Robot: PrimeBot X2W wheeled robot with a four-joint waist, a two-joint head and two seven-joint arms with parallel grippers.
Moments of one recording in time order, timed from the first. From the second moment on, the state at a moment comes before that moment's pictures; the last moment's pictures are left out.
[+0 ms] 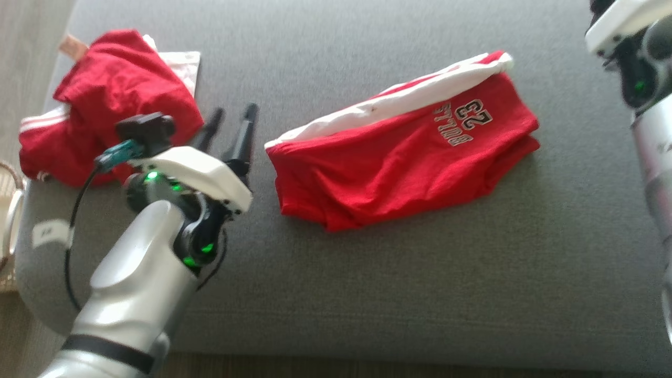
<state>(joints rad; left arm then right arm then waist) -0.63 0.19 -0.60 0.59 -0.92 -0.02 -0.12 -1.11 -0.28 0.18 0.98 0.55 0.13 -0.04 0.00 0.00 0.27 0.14</state>
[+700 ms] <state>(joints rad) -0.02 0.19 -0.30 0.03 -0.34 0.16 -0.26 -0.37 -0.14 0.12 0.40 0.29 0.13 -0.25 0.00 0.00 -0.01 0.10</state>
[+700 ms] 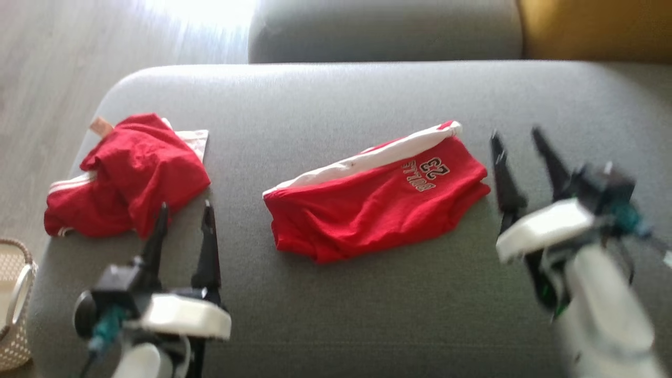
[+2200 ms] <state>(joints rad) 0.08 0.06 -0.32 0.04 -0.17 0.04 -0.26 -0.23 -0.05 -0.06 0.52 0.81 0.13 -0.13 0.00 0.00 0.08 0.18</state>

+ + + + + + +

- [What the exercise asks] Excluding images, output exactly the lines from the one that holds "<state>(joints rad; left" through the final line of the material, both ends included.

- [Result]
<state>(joints rad; left arm then right arm then waist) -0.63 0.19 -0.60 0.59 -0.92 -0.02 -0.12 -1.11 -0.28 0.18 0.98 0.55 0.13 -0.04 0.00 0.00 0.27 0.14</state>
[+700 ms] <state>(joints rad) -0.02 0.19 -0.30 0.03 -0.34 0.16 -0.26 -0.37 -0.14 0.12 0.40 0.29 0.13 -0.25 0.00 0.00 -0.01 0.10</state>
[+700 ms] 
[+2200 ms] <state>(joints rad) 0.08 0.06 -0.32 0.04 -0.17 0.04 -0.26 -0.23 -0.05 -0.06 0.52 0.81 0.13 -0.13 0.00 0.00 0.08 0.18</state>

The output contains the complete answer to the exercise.